I envisioned this to be a work that is not only accessible to the educated layman, but also covers, however briefly, the most important scientific aspects and links to pure mathematics. Given the fundamental character of most problems, this did not strike me as impossible. Understanding the book at hand should require only rudimentary mathematical knowledge, even though a certain familiarity with the mathematical way of thinking might be an indispensable prerequisite. In order to make the text more accessible, sections which address primarily the expert and the layman is thus advised to skip, are marked by a smaller font. The author freely admits that he might not always have managed to meet the demands of both parties, but asks the reader to appreciate the difficulty of providing a generally comprehensible, yet scientifically thorough treatment of the subject matter.

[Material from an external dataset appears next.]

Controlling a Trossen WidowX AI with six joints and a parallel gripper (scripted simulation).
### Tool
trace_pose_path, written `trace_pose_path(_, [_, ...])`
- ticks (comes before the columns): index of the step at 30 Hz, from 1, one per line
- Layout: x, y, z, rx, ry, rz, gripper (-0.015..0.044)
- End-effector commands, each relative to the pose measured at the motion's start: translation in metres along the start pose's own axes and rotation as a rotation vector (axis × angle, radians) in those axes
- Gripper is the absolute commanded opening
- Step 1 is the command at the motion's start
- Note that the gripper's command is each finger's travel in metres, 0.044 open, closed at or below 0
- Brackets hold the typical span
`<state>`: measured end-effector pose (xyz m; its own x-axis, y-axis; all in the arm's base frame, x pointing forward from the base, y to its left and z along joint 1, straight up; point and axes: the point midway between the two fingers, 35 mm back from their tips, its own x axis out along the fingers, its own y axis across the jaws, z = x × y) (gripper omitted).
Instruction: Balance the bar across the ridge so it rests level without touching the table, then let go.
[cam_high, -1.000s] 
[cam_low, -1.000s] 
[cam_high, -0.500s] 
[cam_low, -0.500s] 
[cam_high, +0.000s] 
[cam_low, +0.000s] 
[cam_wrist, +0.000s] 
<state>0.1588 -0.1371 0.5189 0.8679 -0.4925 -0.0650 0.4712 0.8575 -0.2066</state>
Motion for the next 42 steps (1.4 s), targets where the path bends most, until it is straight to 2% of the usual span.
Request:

The extensive literary index attached to the book relies, with regard to the earlier centuries, mainly on the known bibliographies. It contains only the literature that is directly relevant to the topics discussed in the book. As such, publications, such as the extensive literature on the Analysis Situs, are not included if they were not directly used, even though they may be cited in the text. My original intention of including a brief summary of each article cited, later proved impossible given the scale of the work. Instead, included with every citation are the pages of this work, printed in bold, for which the article is relevant. As such, the book itself gives a quick overview of the content of the most significant recently published works. Also in the pursuit of brevity, smaller articles without a special name from the "Educational Times Reprints" or the "Intermédiaire des mathématiciens" etc. were excluded, despite their often great value, unless a suitable place in the text was found in which mention them. Similarly, smaller publications which were later included in larger publications of the same author were excluded. These include, for instance, several small essays of Edouard Lucas's, amongst others - The literary index is followed by a Subject and name index.
I would also like to thank those who have assisted me with the editing of my work.